Directions
Print every record exactly, with nothing added or left out.

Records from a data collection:
--- --- ---

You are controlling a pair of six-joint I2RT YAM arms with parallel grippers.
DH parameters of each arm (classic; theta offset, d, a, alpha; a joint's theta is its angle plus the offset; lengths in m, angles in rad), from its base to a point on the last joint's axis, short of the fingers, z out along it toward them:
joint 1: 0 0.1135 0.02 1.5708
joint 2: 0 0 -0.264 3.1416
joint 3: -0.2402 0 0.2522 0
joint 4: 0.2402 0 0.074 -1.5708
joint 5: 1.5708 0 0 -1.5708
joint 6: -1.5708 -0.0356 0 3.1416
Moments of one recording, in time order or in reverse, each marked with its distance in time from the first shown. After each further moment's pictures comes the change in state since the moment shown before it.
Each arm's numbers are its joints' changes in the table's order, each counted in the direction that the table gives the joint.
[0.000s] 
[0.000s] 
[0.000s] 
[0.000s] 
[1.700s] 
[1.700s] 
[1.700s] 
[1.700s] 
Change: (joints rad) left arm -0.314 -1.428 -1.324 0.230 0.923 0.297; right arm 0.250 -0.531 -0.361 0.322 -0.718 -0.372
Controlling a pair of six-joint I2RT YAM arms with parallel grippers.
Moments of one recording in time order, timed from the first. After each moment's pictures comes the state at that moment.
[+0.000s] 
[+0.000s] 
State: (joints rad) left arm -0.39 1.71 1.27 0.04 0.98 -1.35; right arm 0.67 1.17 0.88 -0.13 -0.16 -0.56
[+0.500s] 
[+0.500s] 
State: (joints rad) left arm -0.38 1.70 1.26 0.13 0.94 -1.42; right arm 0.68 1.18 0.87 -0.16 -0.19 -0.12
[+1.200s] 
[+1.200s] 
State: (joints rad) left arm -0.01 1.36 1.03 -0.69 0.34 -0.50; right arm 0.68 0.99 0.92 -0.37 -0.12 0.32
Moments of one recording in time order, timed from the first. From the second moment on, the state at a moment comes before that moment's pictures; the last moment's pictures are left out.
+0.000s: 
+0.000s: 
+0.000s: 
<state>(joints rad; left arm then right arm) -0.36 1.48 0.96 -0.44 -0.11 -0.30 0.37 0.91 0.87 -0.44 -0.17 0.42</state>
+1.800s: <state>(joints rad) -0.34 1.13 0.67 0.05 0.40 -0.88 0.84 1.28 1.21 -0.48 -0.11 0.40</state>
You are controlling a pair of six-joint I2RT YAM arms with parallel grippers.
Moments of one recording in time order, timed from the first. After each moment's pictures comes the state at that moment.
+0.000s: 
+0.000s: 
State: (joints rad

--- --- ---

Task answer
You are controlling a pair of six-joint I2RT YAM arms with parallel grippers.
DH parameters of each arm (classic; theta offset, d, a, alpha; a joint's theta is its angle plus the offset; lengths in m, angles in rad), from its base to a point on the last joint's axis, short of the fingers, z out along it toward them:
joint 1: 0 0.1135 0.02 1.5708
joint 2: 0 0 -0.264 3.1416
joint 3: -0.2402 0 0.2522 0
joint 4: 0.2402 0 0.074 -1.5708
joint 5: 1.5708 0 0 -1.5708
joint 6: -1.5708 -0.0356 0 3.1416
Moments of one recording, in time order or in reverse, each marked with its distance in time from the first shown. After each further moment's pictures comes the change in state since the moment shown before it.
Each arm's numbers are its joints' changes in the table's order, each counted in the direction that the table gives the joint.
[0.000s] 
[0.000s] 
[0.000s] 
[0.000s] 
[1.700s] 
[1.700s] 
[1.700s] 
[1.700s] 
Change: (joints rad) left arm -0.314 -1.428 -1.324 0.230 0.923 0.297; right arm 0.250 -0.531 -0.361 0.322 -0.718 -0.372
Controlling a pair of six-joint I2RT YAM arms with parallel grippers.
Moments of one recording in time order, timed from the first. After each moment's pictures comes the state at that moment.
[+0.000s] 
[+0.000s] 
State: (joints rad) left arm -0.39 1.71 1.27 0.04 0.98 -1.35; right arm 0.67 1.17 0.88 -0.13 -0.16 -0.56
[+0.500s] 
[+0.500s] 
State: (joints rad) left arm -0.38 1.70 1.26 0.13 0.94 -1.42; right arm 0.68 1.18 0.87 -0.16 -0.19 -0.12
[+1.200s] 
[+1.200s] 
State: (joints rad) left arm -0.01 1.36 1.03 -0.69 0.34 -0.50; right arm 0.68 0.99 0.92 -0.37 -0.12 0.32
Moments of one recording in time order, timed from the first. From the second moment on, the state at a moment comes before that moment's pictures; the last moment's pictures are left out.
+0.000s: 
+0.000s: 
+0.000s: 
<state>(joints rad; left arm then right arm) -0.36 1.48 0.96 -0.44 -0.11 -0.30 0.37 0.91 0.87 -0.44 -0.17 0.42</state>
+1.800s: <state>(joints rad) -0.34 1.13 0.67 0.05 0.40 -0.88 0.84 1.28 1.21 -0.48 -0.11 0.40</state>
You are controlling a pair of six-joint I2RT YAM arms with parallel grippers.
Moments of one recording in time order, timed from the first. After each moment's pictures comes the state at that moment.
+0.000s: 
+0.000s: 
State: (joints rad

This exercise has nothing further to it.